Adam looked as if he wanted to punch a wall, the aggression was building up again. I put a hand on his arm for a moment.

‘But selling up sounds as though it would solve a problem for you.’

‘I don’t want to run the business, but there’s no way I want to be responsible for running it into the ground either. A lot of people are relying on me. I’d like to see Basil’s end up in the right hands, so it stays a going concern. I owe my father and my grandfather that much at least.’ He ran his fingers through his hair, exhausted by the whole affair.

‘You think your sister would sell the company?’

‘Lavinia would hold out ten years to qualify for her inheritance, then she’d sell it to the highest bidder, whoever that might be. But in order to do that, she’d have to come home, whereupon she’d be locked up – by me, if no one else, after what she did.’

‘Adam,’ I spoke gently. ‘If you had jumped, if you
do
jump, where would that leave the business?’
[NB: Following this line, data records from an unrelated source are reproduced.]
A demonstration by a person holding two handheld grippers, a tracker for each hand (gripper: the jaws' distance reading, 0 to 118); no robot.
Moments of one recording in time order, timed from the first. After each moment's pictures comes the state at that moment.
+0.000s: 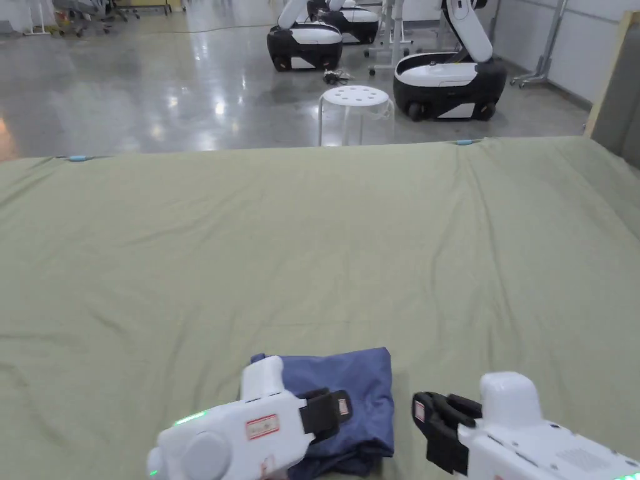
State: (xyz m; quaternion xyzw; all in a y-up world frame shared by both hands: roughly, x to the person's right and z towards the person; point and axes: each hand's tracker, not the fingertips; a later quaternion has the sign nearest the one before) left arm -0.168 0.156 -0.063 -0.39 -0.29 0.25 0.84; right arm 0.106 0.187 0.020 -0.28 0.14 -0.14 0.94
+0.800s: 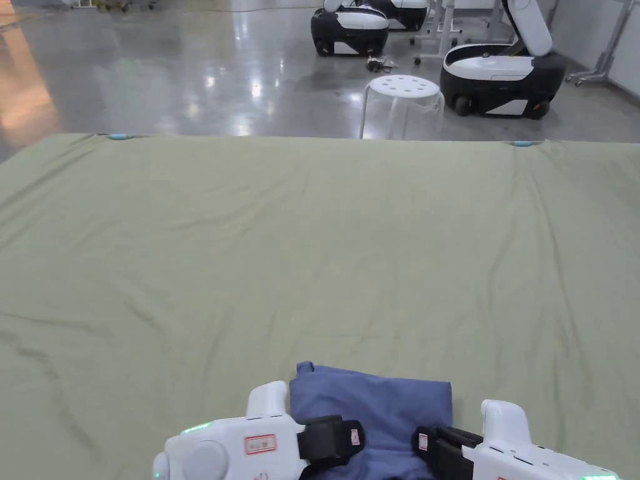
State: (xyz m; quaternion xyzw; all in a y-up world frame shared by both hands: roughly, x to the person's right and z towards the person) left arm -0.196 0.089 -0.130 -0.47 -0.27 0.23 0.81; right arm 0.099 0.103 -0.064 -0.37 0.16 -0.18 0.90
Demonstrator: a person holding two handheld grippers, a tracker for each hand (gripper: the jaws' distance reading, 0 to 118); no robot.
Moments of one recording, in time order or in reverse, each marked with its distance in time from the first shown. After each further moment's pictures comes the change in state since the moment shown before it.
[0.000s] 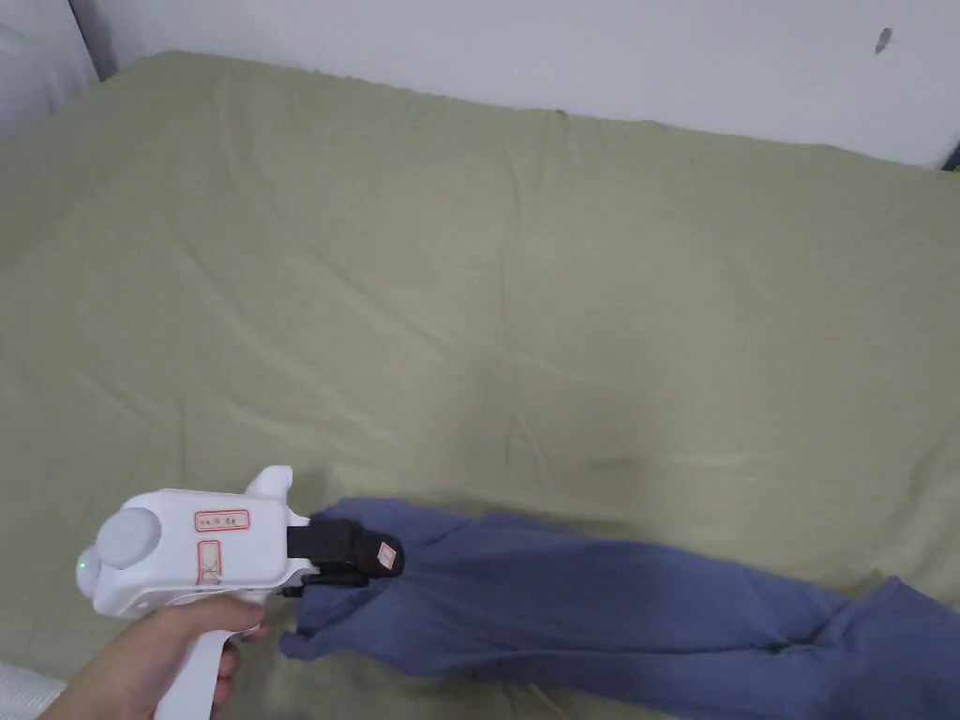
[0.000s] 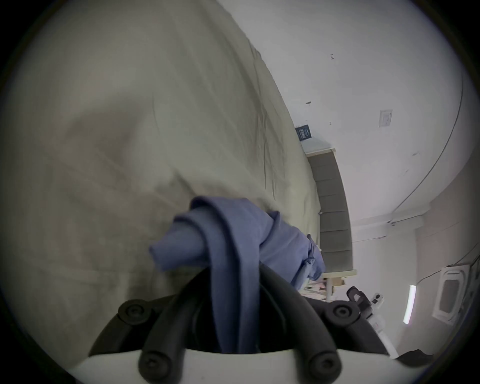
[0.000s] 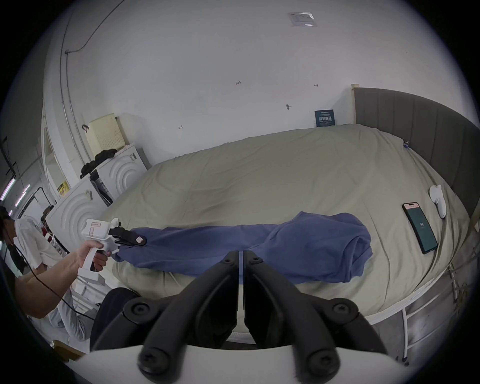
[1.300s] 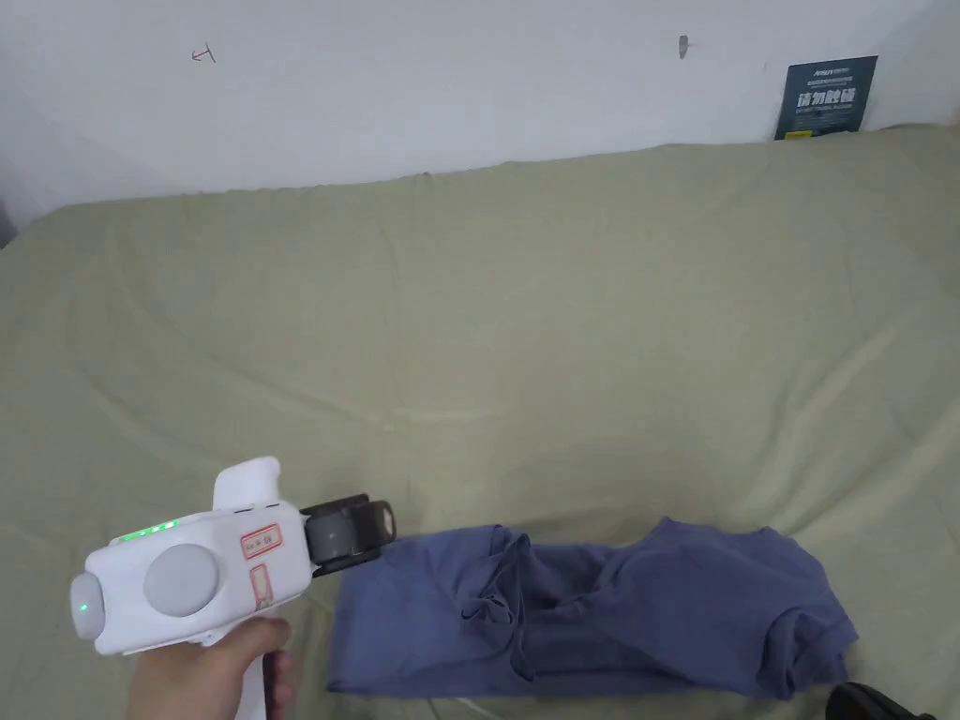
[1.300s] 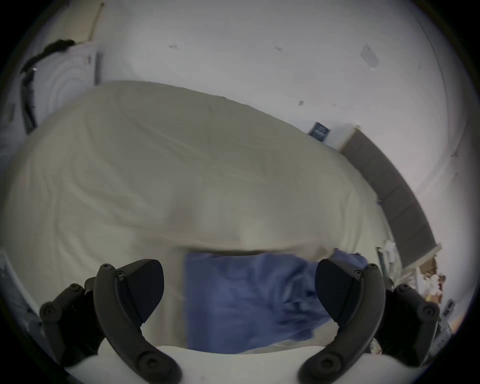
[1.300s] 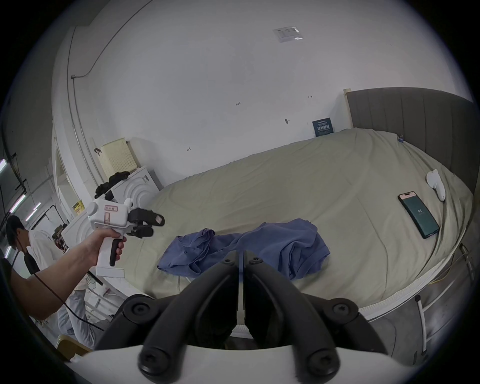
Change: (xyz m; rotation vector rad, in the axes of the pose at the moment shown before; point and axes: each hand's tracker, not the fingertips) left arm 0.160 -0.041 -0.035 0.252 0.492 -0.361; right arm 0.025 -0.035 0.048 0.126 0.077 -0.075
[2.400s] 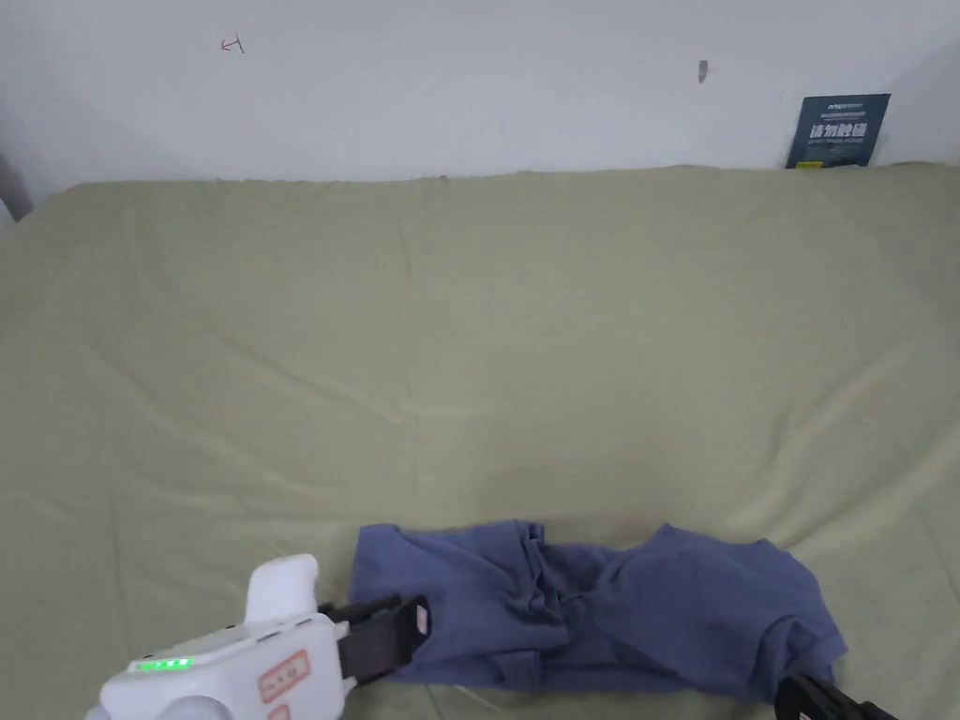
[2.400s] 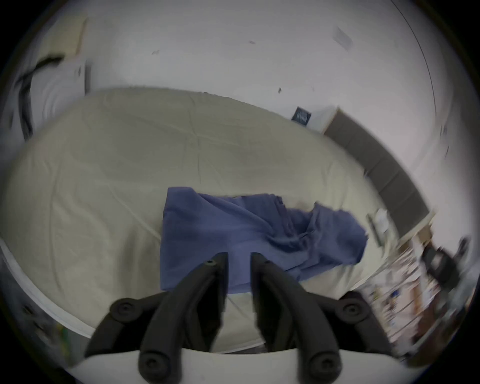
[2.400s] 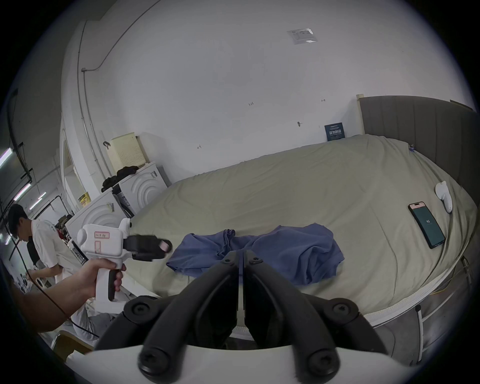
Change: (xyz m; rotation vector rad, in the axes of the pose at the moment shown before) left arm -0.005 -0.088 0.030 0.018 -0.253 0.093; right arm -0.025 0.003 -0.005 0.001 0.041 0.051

‘If I jumped, Christine, I wouldn’t have to worry about this sorry mess any more, that’s the bloody point.’ He threw money on the table, stood up and left the restaurant.

I sat before my dad at his desk. He was staring at me blankly.

‘Say that again?’ he said.

‘Which part?’

‘The whole thing.’

‘Dad, I’ve been talking for ten minutes!’ I shrieked.

‘And that’s precisely my point, you. You were talking for too long, too boring, my mind wandered. And can you explain why we have eggs smashed all over our garden since Tuesday?’

I took a deep breath, closed my eyes and pinched the bridge of my nose for calm. ‘It’s part of his therapy.’

‘But you are not a therapist.’

‘I know that.’ I felt defensive.

‘So why isn’t he seeing a therapist?’

‘I’ve asked him to, but he won’t.’

Dad was silent, all joking aside for once. ‘You’ve taken on a lot here, Christine.’

‘I know that. But with all due respect I haven’t come here to be lectured on what I choose to do or not do with someone who needs help. Now, can we get back to the subject, please.’

‘Yes, I’m wondering what that was again.’

‘Dad, stop pulling her leg,’ Brenda warned from the back of the office.

I turned around and saw both of my sisters had sneaked in unnoticed. ‘Is nothing private in this family?’

‘Of course not,’ Adrienne said, moving into the room to sit at the desk with us. Brenda quickly joined.

‘Christine, my darling pet lambykins,’ Dad began, reaching out to hold my hands in his. ‘You do know that, when I leave the company, and the universe, I do not expect you to suddenly be at the helm. Of the company, that is, not the universe.’ He looked searchingly into my eyes. ‘I’m concerned about you. You’ve always been the one who thinks, while your sisters and I do, but these past few weeks you’ve been getting caught up in an awful lot of doing and not so much thinking.’